What are the applications of good math AI? Would it be limited to pure math, or would it be able to help out in other branches of science, or in industry? What's an example of the win? If you were trying to get R&D funding from science funders or from VCs, what would your proposal be?

Q: How does a math AI relate to a coding AI? It seems like by the Curry-Howard correspondence (and just the observation that math and coding skills are quite related in people) they should end up being quite similar systems. A1: A coding AI might be even easier to develop since code is inherently formal so you get to skip the first-formalize-all-of-math step. A2: Coding AI has incredibly obvious uses as an accelerator for all software development. In that sense the applications are almost infinite. A3: The best bet for getting general reasoning capabilities to emerge is probably to co-train a model to code and do math.


One of my reservations about automating math (even if it is pure, cool, interesting, and doable) is that I don't have a good sense of how it's useful. Lots of budding mathematicians go through a crisis of meaning when they realize that most pure math has no impact outside of math. Many come to terms with it --- they think of what they do as art, spirituality ("knowing the mind of God"), or hope that it will eventually have uses they don't currently foresee (as number theory led to cryptography). I don't think that's my path. I want to do stuff that matters. And it's instrumentally valuable to do stuff that people will pay for, so you can make money and recruit good people.

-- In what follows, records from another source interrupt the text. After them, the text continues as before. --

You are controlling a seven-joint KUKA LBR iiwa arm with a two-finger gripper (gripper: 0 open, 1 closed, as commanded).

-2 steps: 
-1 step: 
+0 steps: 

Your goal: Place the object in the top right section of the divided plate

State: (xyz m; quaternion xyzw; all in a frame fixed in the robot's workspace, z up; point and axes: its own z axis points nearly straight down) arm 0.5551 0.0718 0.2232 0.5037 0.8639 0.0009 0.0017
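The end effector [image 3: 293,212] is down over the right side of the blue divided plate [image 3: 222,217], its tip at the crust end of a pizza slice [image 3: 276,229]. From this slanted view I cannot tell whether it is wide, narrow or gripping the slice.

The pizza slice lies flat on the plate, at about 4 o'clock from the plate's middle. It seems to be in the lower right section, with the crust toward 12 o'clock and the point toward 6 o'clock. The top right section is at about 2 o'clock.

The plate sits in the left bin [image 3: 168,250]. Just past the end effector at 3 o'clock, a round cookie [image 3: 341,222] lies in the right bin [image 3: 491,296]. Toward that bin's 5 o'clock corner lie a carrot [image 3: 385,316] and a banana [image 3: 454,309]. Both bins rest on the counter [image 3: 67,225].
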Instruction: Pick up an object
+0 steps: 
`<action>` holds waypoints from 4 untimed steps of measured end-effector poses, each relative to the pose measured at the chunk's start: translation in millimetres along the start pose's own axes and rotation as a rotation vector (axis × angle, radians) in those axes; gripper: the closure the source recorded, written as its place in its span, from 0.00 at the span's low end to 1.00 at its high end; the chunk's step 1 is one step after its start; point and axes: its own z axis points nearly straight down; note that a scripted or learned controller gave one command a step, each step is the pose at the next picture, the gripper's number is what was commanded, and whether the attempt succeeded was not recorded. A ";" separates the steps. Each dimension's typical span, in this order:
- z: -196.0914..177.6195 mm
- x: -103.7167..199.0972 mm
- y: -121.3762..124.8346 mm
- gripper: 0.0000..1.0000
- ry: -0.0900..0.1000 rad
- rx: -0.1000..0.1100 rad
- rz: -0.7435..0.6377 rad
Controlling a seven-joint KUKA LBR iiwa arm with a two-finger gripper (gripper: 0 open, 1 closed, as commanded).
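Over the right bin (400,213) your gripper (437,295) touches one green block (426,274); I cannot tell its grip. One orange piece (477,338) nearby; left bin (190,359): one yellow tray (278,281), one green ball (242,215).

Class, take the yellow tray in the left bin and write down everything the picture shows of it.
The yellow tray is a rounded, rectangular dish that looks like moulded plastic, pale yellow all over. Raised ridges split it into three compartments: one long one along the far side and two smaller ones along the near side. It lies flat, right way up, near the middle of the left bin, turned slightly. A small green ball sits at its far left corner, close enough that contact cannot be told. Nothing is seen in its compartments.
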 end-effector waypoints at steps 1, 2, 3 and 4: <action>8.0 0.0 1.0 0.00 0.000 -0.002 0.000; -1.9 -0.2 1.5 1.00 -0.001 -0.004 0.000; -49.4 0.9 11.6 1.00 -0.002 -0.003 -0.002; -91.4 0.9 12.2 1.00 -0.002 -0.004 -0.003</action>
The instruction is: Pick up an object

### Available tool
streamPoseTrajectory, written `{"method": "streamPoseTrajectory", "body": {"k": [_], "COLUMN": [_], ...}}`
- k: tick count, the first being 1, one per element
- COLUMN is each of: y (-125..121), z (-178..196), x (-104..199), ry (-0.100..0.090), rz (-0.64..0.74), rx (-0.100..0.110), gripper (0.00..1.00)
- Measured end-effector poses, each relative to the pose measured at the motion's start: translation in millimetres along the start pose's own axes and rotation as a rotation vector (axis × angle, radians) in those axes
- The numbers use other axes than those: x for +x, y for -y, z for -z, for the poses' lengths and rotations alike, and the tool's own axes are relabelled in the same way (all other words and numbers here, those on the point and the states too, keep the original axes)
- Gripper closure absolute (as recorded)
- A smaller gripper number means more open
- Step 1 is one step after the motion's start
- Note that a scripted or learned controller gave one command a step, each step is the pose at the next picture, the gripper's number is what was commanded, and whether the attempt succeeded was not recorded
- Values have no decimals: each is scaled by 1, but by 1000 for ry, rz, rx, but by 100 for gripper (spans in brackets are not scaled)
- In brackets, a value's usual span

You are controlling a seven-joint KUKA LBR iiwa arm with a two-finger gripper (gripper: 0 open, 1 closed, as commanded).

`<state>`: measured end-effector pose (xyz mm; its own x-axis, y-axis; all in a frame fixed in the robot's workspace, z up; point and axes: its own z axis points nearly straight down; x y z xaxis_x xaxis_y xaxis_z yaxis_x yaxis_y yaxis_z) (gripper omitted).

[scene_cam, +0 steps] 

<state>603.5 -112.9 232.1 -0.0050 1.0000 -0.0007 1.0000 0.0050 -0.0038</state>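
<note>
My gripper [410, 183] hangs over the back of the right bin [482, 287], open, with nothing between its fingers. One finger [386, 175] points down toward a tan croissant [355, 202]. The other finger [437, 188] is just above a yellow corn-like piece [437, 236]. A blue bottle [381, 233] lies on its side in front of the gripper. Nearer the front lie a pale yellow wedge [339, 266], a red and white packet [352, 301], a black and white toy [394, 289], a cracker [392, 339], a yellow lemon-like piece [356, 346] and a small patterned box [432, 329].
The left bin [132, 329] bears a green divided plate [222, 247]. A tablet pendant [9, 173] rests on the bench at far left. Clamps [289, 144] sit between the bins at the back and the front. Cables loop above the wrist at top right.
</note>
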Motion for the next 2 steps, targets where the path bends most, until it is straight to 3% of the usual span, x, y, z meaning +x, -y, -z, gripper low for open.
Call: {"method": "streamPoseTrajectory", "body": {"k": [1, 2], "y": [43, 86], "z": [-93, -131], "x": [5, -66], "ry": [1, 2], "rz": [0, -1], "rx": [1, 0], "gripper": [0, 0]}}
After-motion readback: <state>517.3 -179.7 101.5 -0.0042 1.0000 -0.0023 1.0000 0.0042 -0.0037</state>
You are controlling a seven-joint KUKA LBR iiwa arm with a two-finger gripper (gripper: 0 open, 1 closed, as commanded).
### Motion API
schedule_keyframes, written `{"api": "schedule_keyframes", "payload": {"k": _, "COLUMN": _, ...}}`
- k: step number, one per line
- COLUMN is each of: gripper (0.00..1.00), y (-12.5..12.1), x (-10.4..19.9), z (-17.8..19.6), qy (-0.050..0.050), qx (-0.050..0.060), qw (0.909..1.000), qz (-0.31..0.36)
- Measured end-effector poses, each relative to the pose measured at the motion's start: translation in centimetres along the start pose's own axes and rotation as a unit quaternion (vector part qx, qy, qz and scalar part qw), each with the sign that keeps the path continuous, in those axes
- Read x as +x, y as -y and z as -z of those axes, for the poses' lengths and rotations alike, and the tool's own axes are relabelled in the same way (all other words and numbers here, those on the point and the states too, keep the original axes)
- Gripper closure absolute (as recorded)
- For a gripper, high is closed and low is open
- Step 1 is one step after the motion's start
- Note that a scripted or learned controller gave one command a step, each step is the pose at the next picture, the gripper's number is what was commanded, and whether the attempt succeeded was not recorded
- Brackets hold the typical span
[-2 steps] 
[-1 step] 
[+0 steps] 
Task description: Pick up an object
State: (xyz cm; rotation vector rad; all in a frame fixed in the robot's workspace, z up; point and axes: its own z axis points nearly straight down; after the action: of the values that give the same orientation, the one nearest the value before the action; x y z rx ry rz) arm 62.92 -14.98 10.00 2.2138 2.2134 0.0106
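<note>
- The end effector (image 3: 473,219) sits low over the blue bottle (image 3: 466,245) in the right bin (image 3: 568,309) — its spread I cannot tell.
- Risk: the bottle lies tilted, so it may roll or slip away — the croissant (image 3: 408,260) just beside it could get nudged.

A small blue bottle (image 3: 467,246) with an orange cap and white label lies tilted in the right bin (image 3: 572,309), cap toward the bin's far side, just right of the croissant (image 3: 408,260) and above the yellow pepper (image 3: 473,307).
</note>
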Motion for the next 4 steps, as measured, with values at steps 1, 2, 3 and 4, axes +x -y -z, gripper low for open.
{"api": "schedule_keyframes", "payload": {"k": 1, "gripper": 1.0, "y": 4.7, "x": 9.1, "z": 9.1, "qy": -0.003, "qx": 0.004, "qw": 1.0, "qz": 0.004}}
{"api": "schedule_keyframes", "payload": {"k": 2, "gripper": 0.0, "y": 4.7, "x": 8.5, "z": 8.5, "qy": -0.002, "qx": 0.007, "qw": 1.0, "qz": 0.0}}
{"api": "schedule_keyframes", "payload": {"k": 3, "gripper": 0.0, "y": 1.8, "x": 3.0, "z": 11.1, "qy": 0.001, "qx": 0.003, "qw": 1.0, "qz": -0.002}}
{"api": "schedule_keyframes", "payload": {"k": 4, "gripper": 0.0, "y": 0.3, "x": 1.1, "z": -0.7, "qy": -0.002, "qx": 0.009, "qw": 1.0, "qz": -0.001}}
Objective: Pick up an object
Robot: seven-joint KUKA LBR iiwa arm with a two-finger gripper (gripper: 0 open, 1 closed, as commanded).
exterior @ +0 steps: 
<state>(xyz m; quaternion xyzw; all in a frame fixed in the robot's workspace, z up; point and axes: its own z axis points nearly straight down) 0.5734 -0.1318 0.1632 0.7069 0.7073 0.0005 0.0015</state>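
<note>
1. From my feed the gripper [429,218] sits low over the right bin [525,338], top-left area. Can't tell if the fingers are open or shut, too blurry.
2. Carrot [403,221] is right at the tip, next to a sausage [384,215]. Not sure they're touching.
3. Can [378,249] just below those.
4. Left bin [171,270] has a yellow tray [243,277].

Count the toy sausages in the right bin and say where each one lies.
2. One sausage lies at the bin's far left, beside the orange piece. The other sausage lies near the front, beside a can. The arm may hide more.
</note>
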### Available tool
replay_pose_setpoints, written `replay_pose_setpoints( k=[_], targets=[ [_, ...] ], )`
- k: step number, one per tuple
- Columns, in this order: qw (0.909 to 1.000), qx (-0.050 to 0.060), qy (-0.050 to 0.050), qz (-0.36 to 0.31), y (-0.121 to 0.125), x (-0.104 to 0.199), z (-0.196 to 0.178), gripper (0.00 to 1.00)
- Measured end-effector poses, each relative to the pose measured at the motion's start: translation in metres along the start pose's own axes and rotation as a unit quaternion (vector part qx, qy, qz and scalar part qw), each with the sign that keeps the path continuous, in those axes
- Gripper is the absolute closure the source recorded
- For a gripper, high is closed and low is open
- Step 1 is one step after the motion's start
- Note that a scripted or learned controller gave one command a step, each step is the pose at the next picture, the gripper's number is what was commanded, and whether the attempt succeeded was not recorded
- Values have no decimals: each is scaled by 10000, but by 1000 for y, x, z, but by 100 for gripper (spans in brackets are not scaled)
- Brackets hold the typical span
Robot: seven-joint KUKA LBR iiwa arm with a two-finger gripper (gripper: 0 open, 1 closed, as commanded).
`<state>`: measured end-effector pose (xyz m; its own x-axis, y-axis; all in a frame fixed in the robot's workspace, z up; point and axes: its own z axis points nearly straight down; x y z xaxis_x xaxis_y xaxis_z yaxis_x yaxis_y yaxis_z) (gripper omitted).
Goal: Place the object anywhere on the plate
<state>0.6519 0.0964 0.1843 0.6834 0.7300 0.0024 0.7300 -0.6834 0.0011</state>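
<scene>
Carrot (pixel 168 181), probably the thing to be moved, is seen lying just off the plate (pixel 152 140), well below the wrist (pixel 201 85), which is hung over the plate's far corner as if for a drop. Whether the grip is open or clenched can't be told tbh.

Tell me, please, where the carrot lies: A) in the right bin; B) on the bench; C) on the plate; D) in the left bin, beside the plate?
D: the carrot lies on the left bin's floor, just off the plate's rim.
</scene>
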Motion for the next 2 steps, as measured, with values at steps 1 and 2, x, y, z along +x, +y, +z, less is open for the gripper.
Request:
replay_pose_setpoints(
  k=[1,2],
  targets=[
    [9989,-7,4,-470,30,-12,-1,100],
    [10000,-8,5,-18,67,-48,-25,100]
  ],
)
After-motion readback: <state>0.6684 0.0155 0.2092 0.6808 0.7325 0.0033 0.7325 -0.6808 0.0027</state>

So I want to think about math that matters. And here I think there are actually good answers! Theoretical CS, physics, perhaps economics, statistics. Basically all of modeling and probabilistic programming.

  • Even programming itself. A lot of programming in technical domains (graphics, robotics, statistics, control systems, etc) involves derivation. A basic mathematical concept (the EM algorithm, raytracing, collision detection, etc) may need to be specialized to the current situation (data structures, assumptions that can be made, etc).
  • Even if it's not new code. Maybe there are systems (in aerospace, finance, industrial automation, etc) that need to be ported to a new language, or have features added, made more flexible, etc. Sometimes you can do this with a mechanical translation of the instructions, but sometimes you really need to understand what the system is doing. And that can be a real-world understanding, but also math.
  • Algorithmic development often rests on theoretical guarantees. If we want better optimizers, planners, inference algorithms, those will need to be invented and proved correct (or consistent, rates of convergence, etc). Similarly for privacy schemes, security protocols, distributed consensus.
  • Formal verification of programs is "boring" math but obviously very useful in many domains.
  • I don't know applied physics/chem/econ as well, but I imagine those fields involve a lot of math-y work. Some of it might be explicit theorem-proving. Some might be derivation, computation. There is a market for making this stuff better. It might be the Mathematica market.